L’integrità di un oggetto ha il potenziale di avviare processi evocativi. Gli oggetti hanno una loro struttura e bellezza che va rispettata, e proprio perché hanno questa integrità che li rende vivi e pulsanti possono rendersi disponibili all’incontro con altri oggetti fonte di emozioni. Accadono allora i processi di decostruzione, le configurazioni precedentemente costruite si dissolvono e si producono nuove forme con una loro rinnovata integrità e compiutezza. Questo processo costruttivo-decostruttivo-costruttivo (Bollas, 1995) è sano e vitale proprio perché ci muoviamo nel campo di incontri tra oggetti, persone, configurazioni che hanno una loro struttura che li tiene insieme. Questa integrità degli oggetti la possiedono anche le configurazioni astratte, anche il dripping di Pollock, o i disegni di una forma nascente di Klee, in quanto prodotte da un organismo vivente, integro, l’autore. Funzionano come oggetti evocativi che attivano i processi di soggettivazione quelle storie, disegni, musiche, che hanno una loro integrità di funzionamento unitario dinamico vitale e che per questo possono essere usate per processi di ricreazione da parte del soggetto, che assimila e riorganizza continuamente anche la struttura delle nuove esperienze. L’oggetto non è solo un contenitore delle proiezioni del soggetto, ma ha una sua struttura distinta, una sua compiutezza che lo rende una unità dinamica e funzionale: quando il soggetto lo utilizza per elaborare e articolare il sé entra in contatto con la compiutezza dell’oggetto che ha una sua autonomia di vita, quella che indichiamo come ‘bellezza’ e che non ha più bisogno dell’intervento dell’altro per esistere. Come l’opera d’arte che continua a vivere, separata dall’autore.
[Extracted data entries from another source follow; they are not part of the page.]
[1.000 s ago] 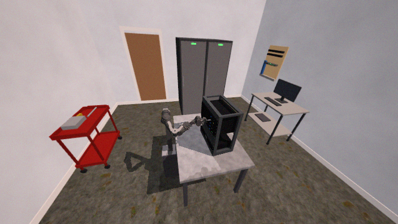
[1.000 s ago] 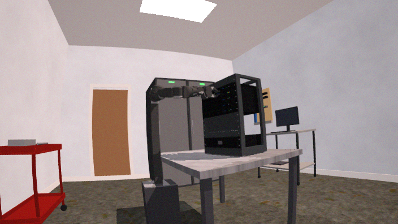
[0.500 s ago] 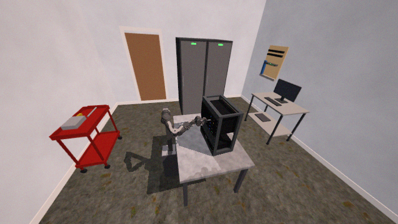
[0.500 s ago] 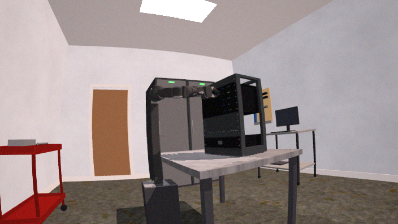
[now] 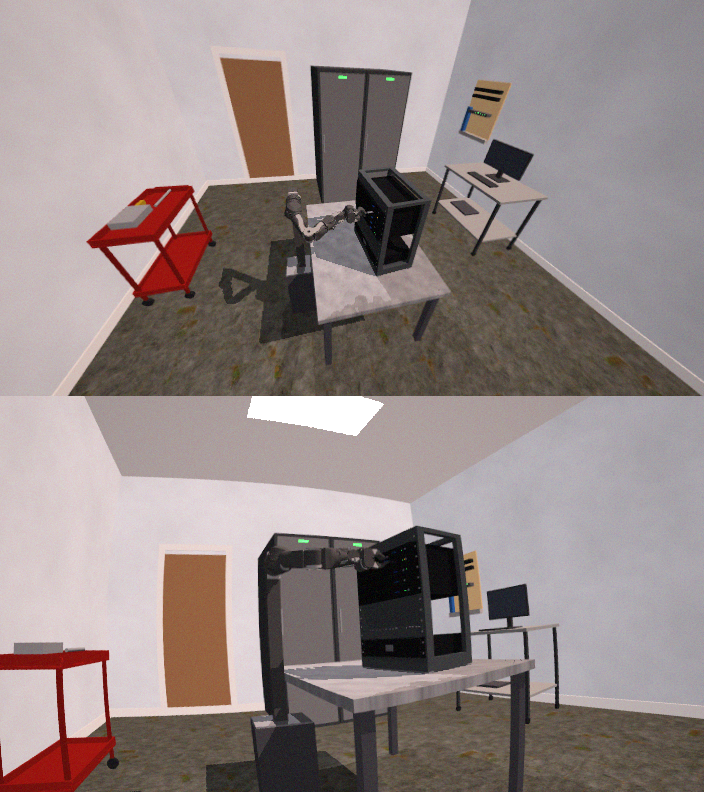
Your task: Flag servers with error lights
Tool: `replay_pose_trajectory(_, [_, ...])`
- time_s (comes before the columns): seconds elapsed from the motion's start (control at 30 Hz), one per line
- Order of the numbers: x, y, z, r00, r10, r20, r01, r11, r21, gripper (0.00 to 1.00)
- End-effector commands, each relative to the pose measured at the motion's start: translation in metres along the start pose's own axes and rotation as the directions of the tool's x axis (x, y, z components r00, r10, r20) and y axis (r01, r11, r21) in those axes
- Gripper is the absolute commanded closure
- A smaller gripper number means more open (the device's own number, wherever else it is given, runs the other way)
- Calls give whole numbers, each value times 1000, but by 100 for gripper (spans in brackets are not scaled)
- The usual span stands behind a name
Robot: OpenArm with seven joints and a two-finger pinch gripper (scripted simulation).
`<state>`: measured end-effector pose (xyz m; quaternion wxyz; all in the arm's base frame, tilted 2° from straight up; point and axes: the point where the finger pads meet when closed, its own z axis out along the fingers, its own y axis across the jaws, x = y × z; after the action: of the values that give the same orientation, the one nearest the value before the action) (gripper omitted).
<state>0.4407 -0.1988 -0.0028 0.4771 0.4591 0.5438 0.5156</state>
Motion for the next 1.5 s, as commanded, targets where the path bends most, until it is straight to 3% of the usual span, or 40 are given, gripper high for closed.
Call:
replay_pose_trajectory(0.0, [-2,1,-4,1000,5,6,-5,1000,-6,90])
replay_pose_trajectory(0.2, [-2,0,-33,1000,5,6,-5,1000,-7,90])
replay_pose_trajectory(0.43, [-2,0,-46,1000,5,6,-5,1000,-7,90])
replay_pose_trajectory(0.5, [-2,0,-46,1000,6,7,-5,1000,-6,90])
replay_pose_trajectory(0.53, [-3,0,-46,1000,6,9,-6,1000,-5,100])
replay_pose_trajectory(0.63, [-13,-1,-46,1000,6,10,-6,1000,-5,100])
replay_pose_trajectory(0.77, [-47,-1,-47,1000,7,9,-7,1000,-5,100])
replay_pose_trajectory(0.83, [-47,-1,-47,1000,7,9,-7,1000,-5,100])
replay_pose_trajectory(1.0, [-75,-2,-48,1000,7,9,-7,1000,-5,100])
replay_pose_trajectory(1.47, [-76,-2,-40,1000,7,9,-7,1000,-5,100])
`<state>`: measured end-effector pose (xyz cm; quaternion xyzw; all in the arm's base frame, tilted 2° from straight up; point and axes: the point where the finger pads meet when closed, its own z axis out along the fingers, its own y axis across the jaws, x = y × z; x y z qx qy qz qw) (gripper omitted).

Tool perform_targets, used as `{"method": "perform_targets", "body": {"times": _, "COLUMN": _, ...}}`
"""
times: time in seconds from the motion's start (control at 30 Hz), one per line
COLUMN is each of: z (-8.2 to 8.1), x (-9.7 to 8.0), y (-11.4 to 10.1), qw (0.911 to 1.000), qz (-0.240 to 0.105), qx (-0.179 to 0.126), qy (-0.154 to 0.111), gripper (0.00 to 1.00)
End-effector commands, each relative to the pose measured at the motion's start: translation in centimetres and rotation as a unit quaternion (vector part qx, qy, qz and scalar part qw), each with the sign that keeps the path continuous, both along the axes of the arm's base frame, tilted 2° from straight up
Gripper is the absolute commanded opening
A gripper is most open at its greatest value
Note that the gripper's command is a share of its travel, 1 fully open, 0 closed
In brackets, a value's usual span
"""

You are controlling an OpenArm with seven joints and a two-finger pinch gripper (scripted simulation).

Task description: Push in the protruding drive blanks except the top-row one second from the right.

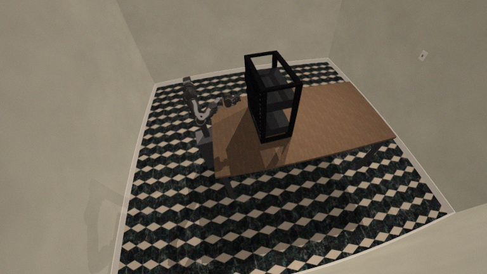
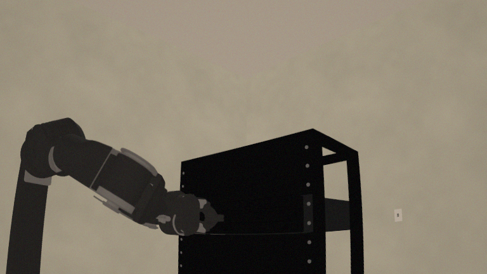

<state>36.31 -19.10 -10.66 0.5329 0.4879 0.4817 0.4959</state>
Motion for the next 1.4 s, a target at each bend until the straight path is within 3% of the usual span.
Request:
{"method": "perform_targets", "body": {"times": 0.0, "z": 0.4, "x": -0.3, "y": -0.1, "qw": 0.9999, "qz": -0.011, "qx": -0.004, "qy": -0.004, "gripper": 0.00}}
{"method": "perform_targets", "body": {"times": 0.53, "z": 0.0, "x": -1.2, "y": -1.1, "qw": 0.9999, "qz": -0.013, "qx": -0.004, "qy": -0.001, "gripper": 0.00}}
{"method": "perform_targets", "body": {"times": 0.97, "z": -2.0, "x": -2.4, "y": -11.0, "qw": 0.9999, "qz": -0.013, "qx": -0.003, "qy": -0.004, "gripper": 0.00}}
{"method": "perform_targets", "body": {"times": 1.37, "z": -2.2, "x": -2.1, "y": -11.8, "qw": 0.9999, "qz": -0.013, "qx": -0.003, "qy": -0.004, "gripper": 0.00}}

Inizia così un percorso verso la creazione di una propria nuova compiutezza, la rappresentazione di un sé che funziona con una coesione sufficiente alla sopravvivenza dell’individuo in un mondo condiviso, con una bellezza che ne costituisce la coesione comunicante e autonoma.

Le tecniche costruttive-narrative sono storie che raccontiamo con i pazienti, formate dalle interpretazioni nelle sedute di analisi, che posticipano il momento dell’assenza e del vuoto. Lo spazio vuoto da costruzioni significanti, costituito da un contesto relazionale solido e rinnovabile, può dare vita al divenire di nuovi oggetti integri, frutto di questi incontri. La tecnica analitica consiste nella capacità condivisa di disegnare un quadro solido e mutevole, disponibile a diventare molte storie. Una teoria psicodinamica della soggettivazione (Bollas, 2009) permette di avere una base sicura (Balint, 1967) e al tempo stesso di trasformarla continuamente a seconda del contesto interno/esterno.

Convivono così la possibilità in analisi di farsi usare dal paziente per la costruzione del suo sé e la disponibilità a funzionare come l’oggetto vivo che apre la strada all’incontro con oggetti non-me con la loro forza attrattiva percettivo-sensoriale che, non intrusivi e non alienanti, ma dotati di un significato a loro conferito dal soggetto, entrano a far parte del suo mondo interiore. Quello che occorre è ampliare il contenitore mentale per ospitare una pluralità dinamica in relazione e istituire quel dialogo interiore permanente tra tanti stati del sé in attesa di poterli esprimere, lasciandone talvolta alcuni silenti.

 

Per concludere

Forse non è stato sufficientemente assimilato l’interesse di Winnicott a promuovere il percorso del soggetto umano dalla dipendenza sprovveduta alla dipendenza relativa all’indipendenza, come percorso di costruzione di sé in relazione con l’altro, senza perderlo, senza smarrirne le tracce percettive sensoriali e la dimensione di alterità. Spesso il pensiero psicoanalitico si è orientato maggiormente o verso l’idealizzazione della dipendenza o verso una forma di indipendenza affidata a un pensiero immerso in un simbolico disincarnato. Molti anni di pratica psicoanalitica non sono ancora riusciti a dissipare la paura della dipendenza e a fare approdare i soggetti alla spiaggia di mondi senza fine dove i bambini giocano con l’acqua, secondo i versi di Tagore contenuti nell’esergo del lavoro ‘La sede dell’esperienza culturale’ in Gioco e realtà (1971). La dipendenza fa ancora paura: più che essere vissuta, attraversata, e poi lasciata per godere di una condizione di libertà anche in presenza dell’altro, viene evitata.